John Berry <[email protected]> wrote:

There are huge advantages of giving people enough to live on, and enough to
> better themselves.
>
> I don't know what can be done about the unpleasant jobs not enough will
> want to do, maybe a small increase in pay could be enough.
>

A small increase would not work if everyone got a guaranteed income of,
say, $50,000 a year. I would never work in a fast food restaurant if I
already had that much income. I would only do it for, say, $100,000 extra a
year. If I had $50,000 I would take a job doing something more interesting
at lower wages, such as teaching or . . . um . . . maintaining an on-line
library of cold fusion papers. (Actually, that pays nothing, but suppose it
did.)


Anyway Burger joints and cleaning can increasingly be automated today, you
> know there are robots/machines for this already in the pipeline.
>

Yes, but until they arrive we need people to do unpleasant jobs. They have
to work at a fairly low wage. But not as low as they do now!

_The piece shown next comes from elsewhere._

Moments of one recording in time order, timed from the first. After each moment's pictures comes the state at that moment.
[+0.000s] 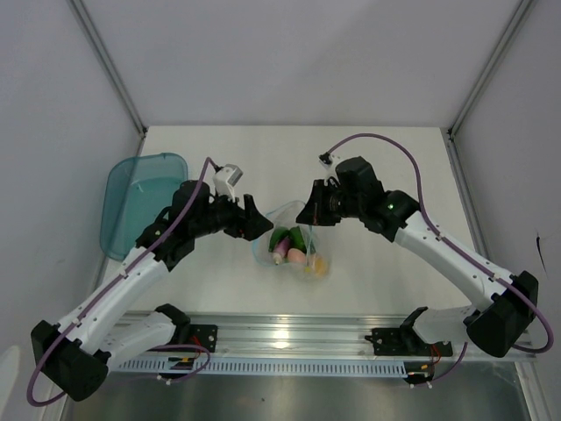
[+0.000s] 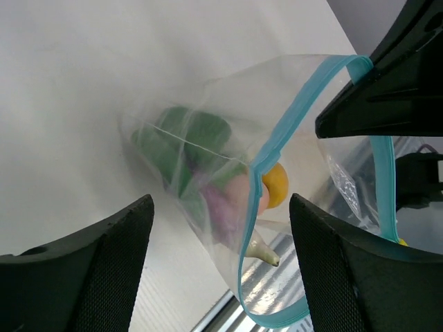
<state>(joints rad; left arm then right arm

> Giving people barely or not enough to live on is going to create a poverty
> mentality, a meanness.
> People will have to live rough or do something wrong to get get by.
>

Well, if it is "barely enough" -- say $10,000 -- that gives people enough
leeway to turn down a job at Walmart or McDonald's that pays poverty-level
wages. It means they can demand $20 an hour, instead of $7 an hour. That
would be great for everyone. Except it would raise the cost of fast food.
That's fine with me. People working on farms as field hands would also be
in a position to demand better wages, which I think would be great. I would
be pleased to pay more for food.



> I think the great opportunity is for people to see what they can do to
> make the world a better place, rather than what is needed to turn a buck.
>

We will gradually transition to that in 50 years, but we are not there yet.
We are roughly $10,000 per person along that path, I think. (Not just me;
some people who understand economics better than I do say that.)